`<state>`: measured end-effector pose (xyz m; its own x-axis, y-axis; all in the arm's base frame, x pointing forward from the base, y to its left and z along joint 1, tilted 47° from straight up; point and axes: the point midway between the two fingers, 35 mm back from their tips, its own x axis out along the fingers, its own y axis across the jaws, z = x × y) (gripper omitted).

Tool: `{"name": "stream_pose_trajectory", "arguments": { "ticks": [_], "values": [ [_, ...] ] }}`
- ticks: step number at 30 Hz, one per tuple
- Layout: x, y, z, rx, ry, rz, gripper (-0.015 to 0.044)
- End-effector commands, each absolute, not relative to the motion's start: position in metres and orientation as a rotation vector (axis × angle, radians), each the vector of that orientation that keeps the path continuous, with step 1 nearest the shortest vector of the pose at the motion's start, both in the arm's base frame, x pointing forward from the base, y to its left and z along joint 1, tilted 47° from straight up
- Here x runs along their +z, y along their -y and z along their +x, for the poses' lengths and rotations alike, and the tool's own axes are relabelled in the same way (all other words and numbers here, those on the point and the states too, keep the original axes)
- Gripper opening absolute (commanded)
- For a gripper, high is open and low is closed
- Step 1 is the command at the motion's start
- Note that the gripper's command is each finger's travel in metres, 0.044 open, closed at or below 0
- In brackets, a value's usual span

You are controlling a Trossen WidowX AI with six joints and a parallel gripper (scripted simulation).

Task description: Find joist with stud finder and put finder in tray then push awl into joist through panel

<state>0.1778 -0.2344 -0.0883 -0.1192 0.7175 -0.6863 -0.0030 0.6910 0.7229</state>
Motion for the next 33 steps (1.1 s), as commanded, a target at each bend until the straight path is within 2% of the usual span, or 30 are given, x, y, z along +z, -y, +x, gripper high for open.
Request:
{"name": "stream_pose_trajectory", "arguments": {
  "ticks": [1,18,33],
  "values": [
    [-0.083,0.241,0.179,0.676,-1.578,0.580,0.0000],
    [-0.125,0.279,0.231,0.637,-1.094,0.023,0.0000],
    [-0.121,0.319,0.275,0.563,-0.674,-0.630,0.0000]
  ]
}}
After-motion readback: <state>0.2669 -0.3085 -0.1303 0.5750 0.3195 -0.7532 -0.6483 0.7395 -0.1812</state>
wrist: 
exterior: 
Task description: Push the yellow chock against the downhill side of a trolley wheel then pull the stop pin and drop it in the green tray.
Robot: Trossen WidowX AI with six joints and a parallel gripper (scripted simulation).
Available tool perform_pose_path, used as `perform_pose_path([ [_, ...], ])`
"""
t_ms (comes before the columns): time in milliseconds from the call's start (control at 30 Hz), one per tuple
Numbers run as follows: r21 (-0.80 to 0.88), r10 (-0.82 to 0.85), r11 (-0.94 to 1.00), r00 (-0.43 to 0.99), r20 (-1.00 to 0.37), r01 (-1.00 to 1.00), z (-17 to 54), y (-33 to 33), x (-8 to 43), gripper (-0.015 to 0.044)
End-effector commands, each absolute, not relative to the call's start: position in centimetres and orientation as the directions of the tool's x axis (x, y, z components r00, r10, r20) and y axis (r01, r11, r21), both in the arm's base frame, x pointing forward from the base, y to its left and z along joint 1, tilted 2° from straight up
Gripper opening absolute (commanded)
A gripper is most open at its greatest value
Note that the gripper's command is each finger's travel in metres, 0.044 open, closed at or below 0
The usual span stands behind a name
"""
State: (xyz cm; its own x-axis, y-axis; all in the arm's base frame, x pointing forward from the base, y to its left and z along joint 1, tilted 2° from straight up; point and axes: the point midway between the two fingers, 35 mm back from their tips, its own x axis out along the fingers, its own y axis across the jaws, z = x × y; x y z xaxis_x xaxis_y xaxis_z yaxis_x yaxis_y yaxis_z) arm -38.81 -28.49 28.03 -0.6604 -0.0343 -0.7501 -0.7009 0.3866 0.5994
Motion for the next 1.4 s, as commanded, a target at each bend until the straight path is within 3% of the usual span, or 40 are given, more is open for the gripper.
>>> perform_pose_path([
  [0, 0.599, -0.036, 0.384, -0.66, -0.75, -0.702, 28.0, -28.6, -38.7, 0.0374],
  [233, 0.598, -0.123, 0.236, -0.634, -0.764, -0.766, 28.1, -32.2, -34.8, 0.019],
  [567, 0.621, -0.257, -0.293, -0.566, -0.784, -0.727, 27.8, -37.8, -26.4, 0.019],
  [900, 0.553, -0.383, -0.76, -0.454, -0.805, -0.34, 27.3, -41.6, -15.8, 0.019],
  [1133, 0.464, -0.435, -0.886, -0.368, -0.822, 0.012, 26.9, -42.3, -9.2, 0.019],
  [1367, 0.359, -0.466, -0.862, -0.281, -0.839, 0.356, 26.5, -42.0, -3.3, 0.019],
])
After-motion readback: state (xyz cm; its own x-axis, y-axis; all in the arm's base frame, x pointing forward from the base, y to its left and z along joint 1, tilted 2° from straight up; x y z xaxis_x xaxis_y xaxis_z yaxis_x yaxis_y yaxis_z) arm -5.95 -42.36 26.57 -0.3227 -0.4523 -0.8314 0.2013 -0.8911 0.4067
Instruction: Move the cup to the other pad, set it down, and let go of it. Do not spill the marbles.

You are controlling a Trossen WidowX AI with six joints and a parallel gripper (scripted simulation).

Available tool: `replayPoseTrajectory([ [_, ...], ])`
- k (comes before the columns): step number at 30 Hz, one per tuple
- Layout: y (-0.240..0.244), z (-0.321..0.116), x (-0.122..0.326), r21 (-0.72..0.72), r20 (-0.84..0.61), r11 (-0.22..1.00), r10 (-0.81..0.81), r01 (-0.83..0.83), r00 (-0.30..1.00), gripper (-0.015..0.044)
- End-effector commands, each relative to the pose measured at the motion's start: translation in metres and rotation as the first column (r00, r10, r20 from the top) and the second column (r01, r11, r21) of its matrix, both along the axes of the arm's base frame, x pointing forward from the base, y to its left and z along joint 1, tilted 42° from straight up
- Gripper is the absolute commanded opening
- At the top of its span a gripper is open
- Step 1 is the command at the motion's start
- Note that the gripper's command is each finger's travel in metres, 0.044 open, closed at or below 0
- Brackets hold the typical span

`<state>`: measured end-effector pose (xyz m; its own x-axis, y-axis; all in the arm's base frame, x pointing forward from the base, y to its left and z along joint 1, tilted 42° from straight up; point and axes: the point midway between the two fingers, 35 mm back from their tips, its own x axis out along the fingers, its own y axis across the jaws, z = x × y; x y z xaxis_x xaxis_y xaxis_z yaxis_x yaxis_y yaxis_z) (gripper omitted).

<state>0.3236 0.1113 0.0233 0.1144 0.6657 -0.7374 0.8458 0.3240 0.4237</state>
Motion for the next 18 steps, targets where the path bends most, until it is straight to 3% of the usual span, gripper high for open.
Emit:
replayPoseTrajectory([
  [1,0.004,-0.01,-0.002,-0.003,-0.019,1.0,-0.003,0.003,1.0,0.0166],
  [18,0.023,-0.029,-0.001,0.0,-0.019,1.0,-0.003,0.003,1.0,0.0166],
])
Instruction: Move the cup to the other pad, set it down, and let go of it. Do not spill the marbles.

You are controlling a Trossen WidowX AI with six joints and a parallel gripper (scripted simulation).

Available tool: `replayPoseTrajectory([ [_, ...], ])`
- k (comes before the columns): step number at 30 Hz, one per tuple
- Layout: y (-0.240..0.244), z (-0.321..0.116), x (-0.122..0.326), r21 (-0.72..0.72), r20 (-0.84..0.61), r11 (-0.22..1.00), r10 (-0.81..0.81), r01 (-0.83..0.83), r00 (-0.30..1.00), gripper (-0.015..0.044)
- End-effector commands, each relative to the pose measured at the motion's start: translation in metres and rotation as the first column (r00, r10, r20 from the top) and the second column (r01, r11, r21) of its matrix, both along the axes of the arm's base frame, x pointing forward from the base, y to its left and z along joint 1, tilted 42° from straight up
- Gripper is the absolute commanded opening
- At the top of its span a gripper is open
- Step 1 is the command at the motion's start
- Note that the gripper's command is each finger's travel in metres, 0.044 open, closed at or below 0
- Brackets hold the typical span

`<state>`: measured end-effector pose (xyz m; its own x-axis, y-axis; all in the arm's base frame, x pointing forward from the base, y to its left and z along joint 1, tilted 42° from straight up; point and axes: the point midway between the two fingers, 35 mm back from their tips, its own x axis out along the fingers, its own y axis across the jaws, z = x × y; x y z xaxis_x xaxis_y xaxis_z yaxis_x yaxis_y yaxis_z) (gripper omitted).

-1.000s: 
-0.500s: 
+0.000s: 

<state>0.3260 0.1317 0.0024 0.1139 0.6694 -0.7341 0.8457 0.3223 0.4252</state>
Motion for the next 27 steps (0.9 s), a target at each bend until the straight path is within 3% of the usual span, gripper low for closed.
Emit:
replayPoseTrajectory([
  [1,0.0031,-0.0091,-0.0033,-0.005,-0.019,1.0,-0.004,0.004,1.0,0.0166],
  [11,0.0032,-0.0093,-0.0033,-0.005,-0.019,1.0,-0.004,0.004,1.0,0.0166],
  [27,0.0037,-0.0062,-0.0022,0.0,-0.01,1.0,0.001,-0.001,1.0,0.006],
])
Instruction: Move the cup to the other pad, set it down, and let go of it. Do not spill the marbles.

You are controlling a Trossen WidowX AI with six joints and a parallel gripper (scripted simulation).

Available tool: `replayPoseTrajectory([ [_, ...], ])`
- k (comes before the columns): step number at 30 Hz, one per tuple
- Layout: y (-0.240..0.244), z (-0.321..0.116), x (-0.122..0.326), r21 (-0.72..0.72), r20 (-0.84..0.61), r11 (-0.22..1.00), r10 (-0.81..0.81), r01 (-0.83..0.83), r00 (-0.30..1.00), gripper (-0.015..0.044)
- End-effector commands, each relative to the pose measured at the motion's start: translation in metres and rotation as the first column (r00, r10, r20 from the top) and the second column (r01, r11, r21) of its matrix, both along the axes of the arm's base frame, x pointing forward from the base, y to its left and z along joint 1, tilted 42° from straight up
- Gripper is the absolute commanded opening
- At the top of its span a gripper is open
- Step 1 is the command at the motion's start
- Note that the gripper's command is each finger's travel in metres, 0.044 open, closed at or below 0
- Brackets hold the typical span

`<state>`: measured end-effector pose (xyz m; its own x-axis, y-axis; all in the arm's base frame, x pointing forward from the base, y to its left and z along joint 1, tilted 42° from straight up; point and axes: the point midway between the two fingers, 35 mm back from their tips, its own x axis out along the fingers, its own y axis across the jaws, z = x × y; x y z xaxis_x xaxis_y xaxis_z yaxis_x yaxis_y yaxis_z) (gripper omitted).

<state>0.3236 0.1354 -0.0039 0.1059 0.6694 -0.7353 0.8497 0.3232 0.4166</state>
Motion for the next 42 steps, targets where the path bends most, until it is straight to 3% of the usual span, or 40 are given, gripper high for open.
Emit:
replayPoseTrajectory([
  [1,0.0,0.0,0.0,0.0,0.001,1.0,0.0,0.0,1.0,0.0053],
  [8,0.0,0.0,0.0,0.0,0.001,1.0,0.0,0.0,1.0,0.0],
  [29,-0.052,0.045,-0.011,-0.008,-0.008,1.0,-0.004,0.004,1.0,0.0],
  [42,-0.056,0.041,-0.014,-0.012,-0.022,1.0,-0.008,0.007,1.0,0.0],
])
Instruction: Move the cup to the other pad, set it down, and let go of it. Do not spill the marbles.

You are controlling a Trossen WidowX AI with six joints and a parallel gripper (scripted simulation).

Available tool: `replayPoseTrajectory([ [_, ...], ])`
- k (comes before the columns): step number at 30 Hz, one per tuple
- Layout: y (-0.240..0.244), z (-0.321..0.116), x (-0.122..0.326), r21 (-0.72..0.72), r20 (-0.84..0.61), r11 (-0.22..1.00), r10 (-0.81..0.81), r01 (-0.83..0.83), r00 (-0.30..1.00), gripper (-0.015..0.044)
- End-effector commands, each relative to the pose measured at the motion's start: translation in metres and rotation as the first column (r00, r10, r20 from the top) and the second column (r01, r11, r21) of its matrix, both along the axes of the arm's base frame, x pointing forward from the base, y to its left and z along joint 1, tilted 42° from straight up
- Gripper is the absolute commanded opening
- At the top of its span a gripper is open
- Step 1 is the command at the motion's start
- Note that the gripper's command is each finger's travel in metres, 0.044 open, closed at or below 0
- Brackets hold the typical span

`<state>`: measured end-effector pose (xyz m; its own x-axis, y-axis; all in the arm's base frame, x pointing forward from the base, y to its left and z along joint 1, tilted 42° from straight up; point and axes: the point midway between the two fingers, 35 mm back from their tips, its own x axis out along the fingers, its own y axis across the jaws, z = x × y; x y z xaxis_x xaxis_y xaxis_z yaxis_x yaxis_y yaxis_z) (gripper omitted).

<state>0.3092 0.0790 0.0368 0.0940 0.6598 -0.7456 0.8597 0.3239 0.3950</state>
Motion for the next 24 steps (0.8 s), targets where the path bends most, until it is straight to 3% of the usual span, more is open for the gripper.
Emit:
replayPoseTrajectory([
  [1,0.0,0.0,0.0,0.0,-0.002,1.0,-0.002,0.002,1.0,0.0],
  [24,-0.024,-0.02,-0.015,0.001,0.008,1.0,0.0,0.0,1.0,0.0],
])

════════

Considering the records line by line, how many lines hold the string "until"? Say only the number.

6